Farah (1994) used 2-dimensional echocardiography to study relatives of 14 patients with cardiac myxoma. Four family members from 2 different families were found to have cardiac myxoma. The first family included a brother and a sister, both with acromegaly, suggesting a syndromal form of myxoma. Farah (1994) stated that 'none of the family members had skin tumors, abnormal pigmentation, other tumors or evidence of endocrine disease.' In the family in which a brother and sister had atrial myxoma and acromegaly, he also stated that 'a complete study of all members of this family was not possible because some members refused the echocardiographic studies provided free.' It should be noted that the association of acromegaly with familial myxoma was reported by Carney et al. (1985).
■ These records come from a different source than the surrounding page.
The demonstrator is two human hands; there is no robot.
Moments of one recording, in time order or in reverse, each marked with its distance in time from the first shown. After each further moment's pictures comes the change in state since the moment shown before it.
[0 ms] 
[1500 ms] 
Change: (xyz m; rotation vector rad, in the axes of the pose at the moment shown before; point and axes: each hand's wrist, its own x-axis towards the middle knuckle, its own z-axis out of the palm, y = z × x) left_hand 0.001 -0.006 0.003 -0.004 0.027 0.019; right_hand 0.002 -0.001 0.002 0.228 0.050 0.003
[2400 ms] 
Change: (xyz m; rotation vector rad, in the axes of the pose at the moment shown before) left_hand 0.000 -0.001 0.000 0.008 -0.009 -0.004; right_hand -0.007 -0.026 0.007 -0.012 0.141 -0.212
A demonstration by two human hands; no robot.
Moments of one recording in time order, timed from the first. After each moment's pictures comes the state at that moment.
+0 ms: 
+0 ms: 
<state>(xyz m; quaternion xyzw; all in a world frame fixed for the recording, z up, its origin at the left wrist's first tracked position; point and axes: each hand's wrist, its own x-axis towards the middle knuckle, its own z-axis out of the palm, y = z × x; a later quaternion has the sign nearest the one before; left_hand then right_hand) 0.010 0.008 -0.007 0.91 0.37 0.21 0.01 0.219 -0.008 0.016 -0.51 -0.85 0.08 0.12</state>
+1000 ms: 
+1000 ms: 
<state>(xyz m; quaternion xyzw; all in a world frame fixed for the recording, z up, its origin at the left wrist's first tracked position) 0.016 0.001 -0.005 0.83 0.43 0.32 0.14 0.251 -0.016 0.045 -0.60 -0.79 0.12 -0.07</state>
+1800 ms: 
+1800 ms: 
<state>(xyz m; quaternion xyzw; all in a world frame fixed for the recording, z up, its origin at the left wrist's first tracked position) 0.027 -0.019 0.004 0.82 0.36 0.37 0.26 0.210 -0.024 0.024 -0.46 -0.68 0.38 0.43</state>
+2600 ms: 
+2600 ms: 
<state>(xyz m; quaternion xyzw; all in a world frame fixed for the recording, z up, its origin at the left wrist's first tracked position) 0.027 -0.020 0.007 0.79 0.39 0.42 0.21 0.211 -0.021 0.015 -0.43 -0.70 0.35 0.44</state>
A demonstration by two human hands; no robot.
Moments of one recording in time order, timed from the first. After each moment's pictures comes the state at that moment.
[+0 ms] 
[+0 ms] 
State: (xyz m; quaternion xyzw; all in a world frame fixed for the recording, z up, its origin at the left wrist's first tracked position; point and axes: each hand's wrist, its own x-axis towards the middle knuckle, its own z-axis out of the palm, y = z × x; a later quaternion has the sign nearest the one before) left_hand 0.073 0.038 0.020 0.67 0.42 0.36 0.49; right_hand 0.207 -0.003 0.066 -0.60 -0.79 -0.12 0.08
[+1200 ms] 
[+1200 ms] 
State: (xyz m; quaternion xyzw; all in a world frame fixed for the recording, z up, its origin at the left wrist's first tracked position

Thus, it seems likely that the sibs in fact had Carney syndrome. Indeed, the sister would appear to have been case 14 of Carney et al. (1985). In that report, the brother was in fact said to have pigmented spots of the face and lips and had had nodular and pedunculated myxomas of the skin removed. The mother and 3 out of 7 children had cardiac myxoma. Farah (1994) concluded that cardiac myxoma was more frequently found in family members when the proband had right-sided or bilateral myxoma; that patients with familial cardiac myxoma are younger than the nonfamilial cases; and that long-term recurrence is more frequent. Cardiac myxomas of Carney complex are histologically indistinguishable from more common sporadic cardiac myxomas and, like the latter, most often arise in the left atrium at the fossa ovalis (Carney, 1985). However, unlike sporadic cardiac myxomas, which most often occur as isolated single lesions in middle-aged women and which are usually amenable to surgical resection, syndromic cardiac myxomas exhibit no age or sex preference and may present as multiple concurrent lesions in any cardiac chamber. Affected individuals may have multiple recurrences at any cardiac location despite adequate surgical margins.

In a review of the literature, van Gelder et al. (1992) noted 15 families with myxoma of the heart, to which they added 2 more. The patients were young (mean age 27 years) with multicenteric lesions in 22% of the cases. In 61%, the tumors occurred in the left atrium, with a recurrence rate of 10% after removal.

Dandolu et al. (1995) described a family in which the mother had biatrial myxoma with stalks growing from either side of the interatrial septum. A son and a daughter of hers had atrial myxoma and a 12-year-old son had died suddenly after having cardiac symptoms consistent with myxoma. No signs indicative of Carney syndrome were found. Dandolu et al. (1995) suggested autosomal dominant inheritance.

Inheritance

From a review of the literature, van Gelder et al. (1992) concluded that the mode of inheritance of myxoma of the heart appears to be autosomal dominant.

Molecular Genetics

Liebler et al. (1976) described a family in which 4 sibs had intracardiac myxomas. Kirschner et al. (2000), who stated that this family had no other manifestations of the Carney myxoma-endocrine complex (160980), demonstrated a specific mutation in the PRKAR1A gene (188830.0004).